Exercise description
Write out the listing verbatim. No pictures belong in it.

Data under study
========================
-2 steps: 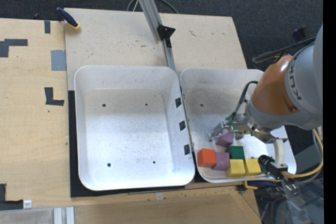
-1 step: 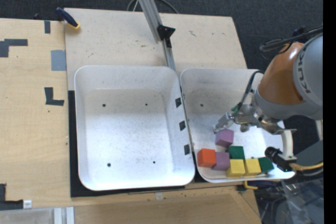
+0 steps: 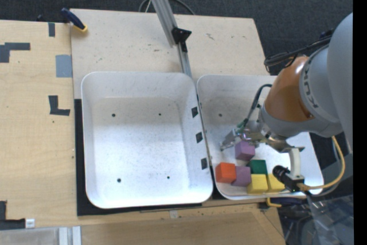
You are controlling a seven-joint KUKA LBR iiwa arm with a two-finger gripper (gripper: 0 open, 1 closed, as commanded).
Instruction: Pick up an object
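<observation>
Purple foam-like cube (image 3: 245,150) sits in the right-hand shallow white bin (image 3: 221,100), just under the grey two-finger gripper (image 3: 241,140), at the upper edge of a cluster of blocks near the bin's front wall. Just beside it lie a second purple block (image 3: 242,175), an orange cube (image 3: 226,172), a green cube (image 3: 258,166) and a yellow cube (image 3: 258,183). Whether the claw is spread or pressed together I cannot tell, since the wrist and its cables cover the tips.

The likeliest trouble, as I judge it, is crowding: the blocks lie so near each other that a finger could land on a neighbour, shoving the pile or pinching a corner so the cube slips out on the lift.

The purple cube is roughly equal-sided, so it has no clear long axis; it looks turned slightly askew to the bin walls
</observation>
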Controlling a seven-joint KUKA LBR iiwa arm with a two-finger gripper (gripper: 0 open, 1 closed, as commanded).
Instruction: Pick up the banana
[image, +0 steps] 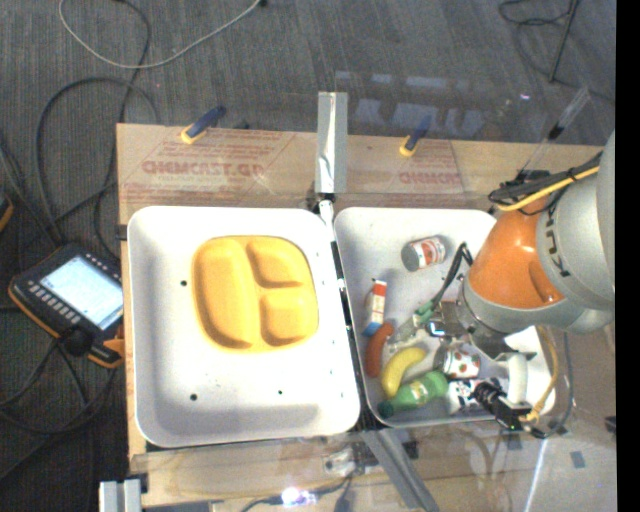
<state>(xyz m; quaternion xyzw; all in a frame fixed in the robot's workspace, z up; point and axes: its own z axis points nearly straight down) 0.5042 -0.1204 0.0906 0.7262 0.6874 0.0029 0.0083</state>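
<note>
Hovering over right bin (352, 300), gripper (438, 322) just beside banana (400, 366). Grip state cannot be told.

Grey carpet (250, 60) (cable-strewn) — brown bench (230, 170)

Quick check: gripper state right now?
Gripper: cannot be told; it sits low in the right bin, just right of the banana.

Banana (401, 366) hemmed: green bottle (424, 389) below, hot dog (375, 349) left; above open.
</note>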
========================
Exercise response
-2 steps: 
-1 step: 
+0 steps: 
You are controlling a seven-joint KUKA LBR iiwa arm with a two-finger gripper (gripper: 0 open, 1 closed, as commanded).
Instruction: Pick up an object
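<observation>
Purple foam-like cube (image 3: 245,150) sits in the right-hand shallow white bin (image 3: 221,100), just under the grey two-finger gripper (image 3: 241,140), at the upper edge of a cluster of blocks near the bin's front wall. Just beside it lie a second purple block (image 3: 242,175), an orange cube (image 3: 226,172), a green cube (image 3: 258,166) and a yellow cube (image 3: 258,183). Whether the claw is spread or pressed together I cannot tell, since the wrist and its cables cover the tips.

The likeliest trouble, as I judge it, is crowding: the blocks lie so near each other that a finger could land on a neighbour, shoving the pile or pinching a corner so the cube slips out on the lift.

The purple cube is roughly equal-sided, so it has no clear long axis; it looks turned slightly askew to the bin walls
</observation>
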Controlling a seven-joint KUKA LBR iiwa arm with a two-finger gripper (gripper: 0 open, 1 closed, as commanded).
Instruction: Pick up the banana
[image, +0 steps] 
<state>(xyz m; quaternion xyzw; all in a frame fixed in the robot's workspace, z up; point and axes: its own z axis points nearly straight down) 0.5042 -0.1204 0.0906 0.7262 0.6874 0.0029 0.0083</state>
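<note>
Hovering over right bin (352, 300), gripper (438, 322) just beside banana (400, 366). Grip state cannot be told.

Grey carpet (250, 60) (cable-strewn) — brown bench (230, 170)

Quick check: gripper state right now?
Gripper: cannot be told; it sits low in the right bin, just right of the banana.

Banana (401, 366) hemmed: green bottle (424, 389) below, hot dog (375, 349) left; above open.
</note>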

This exercise requires nothing more.